▶ **Directions for this task**: In the records below, find every line with the word "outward" and copy it.

▶ **Extracted data**:
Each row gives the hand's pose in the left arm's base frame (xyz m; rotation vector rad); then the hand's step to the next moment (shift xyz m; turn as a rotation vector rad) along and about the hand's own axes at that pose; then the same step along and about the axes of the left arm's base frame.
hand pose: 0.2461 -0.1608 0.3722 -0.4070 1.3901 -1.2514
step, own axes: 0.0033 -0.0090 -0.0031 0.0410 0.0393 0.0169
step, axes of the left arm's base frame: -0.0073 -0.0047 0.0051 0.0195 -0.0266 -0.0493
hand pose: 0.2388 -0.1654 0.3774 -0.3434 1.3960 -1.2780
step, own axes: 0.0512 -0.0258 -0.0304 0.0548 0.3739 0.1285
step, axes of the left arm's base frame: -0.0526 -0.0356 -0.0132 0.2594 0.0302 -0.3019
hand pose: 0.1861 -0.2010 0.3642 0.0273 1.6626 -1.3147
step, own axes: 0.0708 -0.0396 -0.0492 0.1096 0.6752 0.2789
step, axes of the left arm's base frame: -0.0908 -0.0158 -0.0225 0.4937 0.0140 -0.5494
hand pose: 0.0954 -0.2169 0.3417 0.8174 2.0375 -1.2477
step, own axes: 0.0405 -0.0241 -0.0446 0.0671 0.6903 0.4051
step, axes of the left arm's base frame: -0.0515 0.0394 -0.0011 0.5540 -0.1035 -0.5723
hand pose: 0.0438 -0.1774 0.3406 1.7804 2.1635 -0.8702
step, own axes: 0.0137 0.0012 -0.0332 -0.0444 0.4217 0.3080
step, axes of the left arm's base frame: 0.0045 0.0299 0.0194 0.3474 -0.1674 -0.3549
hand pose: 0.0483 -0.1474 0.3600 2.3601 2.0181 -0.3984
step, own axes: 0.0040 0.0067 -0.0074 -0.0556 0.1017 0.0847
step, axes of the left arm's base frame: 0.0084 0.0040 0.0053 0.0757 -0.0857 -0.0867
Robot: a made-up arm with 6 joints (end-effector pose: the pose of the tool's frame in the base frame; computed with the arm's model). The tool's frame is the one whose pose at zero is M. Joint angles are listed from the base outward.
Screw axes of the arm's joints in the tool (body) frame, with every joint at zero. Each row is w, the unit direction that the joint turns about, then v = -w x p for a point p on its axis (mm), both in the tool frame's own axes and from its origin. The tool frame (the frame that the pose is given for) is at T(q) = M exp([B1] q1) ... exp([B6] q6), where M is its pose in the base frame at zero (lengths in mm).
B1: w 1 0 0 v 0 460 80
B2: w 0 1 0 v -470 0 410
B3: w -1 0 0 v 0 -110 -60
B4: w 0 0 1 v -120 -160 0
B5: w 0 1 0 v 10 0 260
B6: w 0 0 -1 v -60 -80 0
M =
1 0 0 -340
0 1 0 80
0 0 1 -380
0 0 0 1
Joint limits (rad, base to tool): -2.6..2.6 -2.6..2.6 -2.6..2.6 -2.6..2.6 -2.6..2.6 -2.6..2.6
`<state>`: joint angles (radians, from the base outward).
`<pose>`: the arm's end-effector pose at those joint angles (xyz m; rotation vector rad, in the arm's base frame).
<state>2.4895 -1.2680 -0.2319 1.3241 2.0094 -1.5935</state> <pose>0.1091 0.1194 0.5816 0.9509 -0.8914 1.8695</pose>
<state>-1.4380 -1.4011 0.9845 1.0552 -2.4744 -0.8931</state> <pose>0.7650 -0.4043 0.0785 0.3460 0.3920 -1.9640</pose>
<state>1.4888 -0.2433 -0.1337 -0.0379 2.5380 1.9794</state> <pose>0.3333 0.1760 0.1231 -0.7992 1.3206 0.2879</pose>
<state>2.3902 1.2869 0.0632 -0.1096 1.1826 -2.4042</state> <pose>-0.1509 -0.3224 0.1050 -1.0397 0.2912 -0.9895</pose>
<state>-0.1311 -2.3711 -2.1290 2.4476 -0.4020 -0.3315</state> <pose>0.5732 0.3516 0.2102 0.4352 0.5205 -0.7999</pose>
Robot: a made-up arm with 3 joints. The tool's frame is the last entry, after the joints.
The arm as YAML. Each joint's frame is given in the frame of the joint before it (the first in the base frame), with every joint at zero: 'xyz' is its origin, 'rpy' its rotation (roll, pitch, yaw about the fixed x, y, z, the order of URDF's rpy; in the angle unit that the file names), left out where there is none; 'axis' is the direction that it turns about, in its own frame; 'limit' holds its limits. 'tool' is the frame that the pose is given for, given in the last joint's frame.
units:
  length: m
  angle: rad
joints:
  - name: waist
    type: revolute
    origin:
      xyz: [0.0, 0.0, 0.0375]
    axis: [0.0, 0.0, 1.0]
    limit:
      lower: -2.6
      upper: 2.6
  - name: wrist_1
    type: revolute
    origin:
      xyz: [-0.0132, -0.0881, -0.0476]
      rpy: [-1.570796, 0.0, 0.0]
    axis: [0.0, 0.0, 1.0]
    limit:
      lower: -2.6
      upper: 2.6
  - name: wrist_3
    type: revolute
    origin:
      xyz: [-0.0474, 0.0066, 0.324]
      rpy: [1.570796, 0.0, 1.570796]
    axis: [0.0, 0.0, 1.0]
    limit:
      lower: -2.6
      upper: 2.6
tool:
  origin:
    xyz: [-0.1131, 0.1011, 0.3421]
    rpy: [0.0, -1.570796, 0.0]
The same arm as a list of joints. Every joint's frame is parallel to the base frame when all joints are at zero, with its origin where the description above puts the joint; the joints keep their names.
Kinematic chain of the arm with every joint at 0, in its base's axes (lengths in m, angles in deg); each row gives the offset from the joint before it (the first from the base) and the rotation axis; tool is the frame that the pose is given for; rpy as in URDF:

▶ **Response for this exercise**:
Robot: a made-up arm with 6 joints (end-effector pose: the pose of the tool's frame in the base frame; computed with the arm's model). The tool's frame is the one whose pose at zero is M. Joint angles are listed from the base outward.
`<state>`: joint angles (radians, from the base outward).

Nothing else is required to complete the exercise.